» **Directions for this task**
Write out the listing below from the line containing "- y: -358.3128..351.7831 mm" to its last line, unaltered, ends included.

Information provided: Begin

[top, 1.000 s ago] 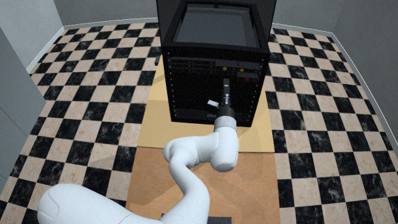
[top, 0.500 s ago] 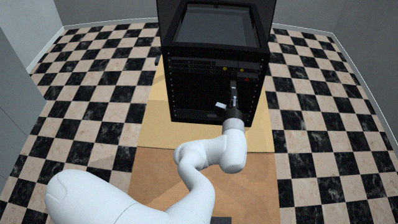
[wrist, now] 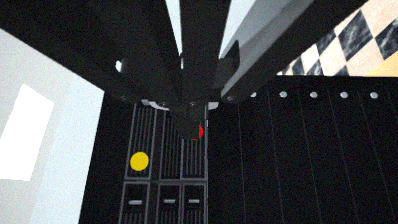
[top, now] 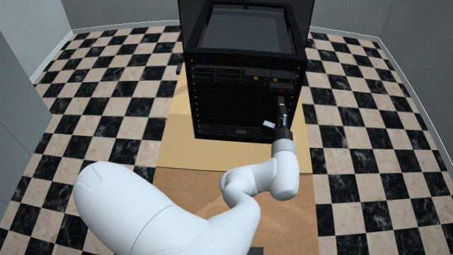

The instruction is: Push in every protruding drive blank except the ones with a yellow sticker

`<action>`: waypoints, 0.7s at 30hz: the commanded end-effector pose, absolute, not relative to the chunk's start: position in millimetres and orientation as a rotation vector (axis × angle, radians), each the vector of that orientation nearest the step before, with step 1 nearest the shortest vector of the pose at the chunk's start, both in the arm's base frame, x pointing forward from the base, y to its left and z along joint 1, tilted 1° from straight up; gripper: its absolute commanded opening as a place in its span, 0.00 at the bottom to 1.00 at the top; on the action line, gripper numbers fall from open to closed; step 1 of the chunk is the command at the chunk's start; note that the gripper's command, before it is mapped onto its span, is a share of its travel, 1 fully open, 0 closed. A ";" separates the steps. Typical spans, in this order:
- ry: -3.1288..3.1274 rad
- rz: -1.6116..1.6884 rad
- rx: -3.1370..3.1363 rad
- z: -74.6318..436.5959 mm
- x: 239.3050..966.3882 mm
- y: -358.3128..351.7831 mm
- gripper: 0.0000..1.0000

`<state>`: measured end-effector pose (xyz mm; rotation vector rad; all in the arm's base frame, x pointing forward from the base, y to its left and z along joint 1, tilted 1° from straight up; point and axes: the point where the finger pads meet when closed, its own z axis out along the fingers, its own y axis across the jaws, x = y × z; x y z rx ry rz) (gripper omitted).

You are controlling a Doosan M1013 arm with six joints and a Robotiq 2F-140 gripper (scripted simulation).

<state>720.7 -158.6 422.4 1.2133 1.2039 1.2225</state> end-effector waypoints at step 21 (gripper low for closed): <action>1.204 1.224 1.212 421.0 760.2 -167.6 0.10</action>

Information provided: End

» **Answer box**
- y: -358.3128..351.7831 mm
- gripper: 0.0000..1.0000

`<state>`: measured end-effector pose (xyz mm; rotation vector rad; all in the arm's base frame, x pointing forward from the base, y to its left and z along joint 1, tilted 1° from straight up; point and axes: the point where the finger pads meet when closed, its own z axis out along the fingers, its own y axis across the jaws, x = y × z; x y z rx ry rz) (gripper omitted).

You are controlling a Doosan M1013 arm with six joints and a Robotiq 2F-140 gripper (scripted simulation).

<state>720.7 -158.6 422.4 1.2133 1.2039 1.2225</state> end-effector waypoints at step 21 (gripper low for closed): <action>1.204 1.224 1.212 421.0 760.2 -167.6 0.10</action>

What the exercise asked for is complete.